WHAT YOU HAVE TO DO:
Tally the lines in the listing below that contain the string "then", and state only the total.
[RECORDS TO PROCESS]
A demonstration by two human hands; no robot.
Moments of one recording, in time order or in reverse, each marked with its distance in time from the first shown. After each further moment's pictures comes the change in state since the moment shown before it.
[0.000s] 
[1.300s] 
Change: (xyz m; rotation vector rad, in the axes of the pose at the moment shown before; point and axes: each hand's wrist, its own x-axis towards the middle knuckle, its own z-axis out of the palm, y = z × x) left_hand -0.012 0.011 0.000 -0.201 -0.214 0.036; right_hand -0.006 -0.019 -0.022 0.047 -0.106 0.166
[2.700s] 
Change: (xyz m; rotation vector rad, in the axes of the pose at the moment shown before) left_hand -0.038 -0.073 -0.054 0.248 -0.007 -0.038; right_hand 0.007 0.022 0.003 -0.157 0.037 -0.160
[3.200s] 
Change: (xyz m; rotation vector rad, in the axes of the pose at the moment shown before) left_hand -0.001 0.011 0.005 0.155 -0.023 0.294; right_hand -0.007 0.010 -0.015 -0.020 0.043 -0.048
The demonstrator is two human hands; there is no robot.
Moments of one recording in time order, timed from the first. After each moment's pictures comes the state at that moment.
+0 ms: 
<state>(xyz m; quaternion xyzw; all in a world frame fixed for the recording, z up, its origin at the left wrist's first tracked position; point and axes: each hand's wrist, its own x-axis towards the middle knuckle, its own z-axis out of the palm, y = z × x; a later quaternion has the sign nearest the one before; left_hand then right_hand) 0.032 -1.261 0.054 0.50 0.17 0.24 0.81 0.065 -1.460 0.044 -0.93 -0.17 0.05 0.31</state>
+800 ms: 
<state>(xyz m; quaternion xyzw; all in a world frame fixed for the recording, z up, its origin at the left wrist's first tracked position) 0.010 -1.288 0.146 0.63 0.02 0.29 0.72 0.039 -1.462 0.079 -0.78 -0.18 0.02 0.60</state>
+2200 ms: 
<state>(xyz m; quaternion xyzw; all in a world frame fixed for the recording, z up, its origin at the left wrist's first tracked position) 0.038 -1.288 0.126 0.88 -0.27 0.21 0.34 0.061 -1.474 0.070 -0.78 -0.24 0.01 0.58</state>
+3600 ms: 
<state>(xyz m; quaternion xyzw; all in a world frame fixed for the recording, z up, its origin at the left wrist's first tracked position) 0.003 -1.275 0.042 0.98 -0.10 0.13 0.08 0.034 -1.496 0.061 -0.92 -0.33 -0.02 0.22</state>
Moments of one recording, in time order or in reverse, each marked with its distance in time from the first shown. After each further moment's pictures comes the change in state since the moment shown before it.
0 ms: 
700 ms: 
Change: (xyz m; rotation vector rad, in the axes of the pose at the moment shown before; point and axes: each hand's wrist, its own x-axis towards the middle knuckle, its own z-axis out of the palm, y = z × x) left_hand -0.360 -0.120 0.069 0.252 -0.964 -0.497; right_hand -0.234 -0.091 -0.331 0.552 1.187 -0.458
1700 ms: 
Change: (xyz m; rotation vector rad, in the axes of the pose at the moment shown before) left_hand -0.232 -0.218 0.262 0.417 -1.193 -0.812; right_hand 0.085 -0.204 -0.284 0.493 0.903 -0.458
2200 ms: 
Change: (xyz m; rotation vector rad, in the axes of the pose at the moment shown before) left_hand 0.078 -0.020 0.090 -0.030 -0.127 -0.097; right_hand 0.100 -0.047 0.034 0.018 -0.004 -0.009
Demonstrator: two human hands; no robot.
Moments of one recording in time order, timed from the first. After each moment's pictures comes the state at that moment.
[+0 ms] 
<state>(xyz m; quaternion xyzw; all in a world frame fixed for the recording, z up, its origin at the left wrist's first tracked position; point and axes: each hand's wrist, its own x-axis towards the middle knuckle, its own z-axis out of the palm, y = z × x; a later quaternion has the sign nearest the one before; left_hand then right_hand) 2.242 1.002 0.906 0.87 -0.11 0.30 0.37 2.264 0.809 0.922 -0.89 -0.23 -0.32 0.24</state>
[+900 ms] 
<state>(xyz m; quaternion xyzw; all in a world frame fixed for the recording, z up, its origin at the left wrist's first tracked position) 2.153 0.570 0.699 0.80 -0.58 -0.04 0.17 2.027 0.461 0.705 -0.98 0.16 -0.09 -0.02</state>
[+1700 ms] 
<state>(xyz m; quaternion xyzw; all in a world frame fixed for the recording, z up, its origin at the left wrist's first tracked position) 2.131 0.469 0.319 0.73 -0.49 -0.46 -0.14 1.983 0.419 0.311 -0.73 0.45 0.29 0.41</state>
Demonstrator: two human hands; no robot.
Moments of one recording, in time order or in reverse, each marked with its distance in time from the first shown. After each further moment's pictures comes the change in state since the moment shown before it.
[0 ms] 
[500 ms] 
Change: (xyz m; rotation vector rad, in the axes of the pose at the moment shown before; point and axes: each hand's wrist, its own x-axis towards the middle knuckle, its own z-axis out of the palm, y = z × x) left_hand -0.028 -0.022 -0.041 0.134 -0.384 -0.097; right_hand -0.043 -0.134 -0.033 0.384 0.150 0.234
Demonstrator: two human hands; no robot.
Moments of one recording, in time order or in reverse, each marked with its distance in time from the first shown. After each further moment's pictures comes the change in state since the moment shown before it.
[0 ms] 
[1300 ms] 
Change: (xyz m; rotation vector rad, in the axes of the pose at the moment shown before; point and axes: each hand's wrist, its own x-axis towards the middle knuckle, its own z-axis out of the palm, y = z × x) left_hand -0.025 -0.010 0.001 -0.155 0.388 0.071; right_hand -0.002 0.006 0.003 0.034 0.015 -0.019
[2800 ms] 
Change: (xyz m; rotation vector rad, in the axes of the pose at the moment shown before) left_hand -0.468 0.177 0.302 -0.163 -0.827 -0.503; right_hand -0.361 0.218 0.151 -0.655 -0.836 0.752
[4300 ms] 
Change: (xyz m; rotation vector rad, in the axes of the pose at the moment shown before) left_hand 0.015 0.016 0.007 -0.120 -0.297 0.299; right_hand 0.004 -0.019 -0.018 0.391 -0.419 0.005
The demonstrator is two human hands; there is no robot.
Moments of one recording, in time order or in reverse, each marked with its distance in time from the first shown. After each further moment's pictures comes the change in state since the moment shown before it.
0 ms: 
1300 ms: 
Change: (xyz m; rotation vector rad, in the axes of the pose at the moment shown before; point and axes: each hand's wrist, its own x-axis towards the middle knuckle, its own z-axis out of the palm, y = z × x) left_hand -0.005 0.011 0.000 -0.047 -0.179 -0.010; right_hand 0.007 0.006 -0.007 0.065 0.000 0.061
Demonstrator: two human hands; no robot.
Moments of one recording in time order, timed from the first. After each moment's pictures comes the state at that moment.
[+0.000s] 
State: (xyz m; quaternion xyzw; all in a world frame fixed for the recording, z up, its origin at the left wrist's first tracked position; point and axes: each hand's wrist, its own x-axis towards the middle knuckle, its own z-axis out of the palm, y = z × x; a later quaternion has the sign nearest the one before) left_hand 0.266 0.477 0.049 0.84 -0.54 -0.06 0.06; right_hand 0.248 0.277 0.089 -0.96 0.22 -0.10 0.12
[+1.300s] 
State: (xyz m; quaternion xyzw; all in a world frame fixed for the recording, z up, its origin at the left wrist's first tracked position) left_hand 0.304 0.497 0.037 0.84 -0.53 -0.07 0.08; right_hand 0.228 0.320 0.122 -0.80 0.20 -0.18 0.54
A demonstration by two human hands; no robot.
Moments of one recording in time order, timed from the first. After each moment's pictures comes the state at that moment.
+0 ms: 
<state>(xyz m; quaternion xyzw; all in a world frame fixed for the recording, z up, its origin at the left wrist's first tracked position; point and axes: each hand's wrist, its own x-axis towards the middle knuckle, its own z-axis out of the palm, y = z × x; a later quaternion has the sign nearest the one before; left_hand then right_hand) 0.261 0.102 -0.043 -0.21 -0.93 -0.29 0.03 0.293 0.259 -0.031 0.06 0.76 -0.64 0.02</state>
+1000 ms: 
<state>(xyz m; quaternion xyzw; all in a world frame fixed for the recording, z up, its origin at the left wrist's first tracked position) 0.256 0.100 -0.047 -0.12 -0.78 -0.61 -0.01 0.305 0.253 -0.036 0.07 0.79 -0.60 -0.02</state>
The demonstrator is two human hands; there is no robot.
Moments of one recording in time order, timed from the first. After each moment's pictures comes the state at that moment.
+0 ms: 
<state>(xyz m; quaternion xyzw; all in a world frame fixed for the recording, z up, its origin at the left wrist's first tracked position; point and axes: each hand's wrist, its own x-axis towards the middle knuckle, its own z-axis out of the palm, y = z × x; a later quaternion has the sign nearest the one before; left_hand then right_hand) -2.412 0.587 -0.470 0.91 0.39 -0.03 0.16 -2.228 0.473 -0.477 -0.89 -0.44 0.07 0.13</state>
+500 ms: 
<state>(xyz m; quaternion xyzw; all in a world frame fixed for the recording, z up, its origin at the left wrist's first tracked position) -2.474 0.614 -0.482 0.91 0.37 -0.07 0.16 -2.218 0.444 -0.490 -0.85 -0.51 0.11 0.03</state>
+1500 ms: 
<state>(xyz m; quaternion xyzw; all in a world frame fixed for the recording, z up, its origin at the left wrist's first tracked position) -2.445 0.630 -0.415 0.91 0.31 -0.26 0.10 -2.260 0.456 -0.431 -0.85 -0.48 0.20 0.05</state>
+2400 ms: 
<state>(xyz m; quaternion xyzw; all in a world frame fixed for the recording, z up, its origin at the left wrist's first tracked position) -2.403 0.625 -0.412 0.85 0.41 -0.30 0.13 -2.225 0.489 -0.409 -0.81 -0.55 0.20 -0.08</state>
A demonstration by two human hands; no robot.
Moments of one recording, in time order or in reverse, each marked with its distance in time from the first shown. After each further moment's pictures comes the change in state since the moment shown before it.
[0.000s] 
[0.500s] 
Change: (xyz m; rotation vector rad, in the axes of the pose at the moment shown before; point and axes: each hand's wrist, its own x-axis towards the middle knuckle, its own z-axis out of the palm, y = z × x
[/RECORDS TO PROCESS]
WRITTEN RESPONSE:
4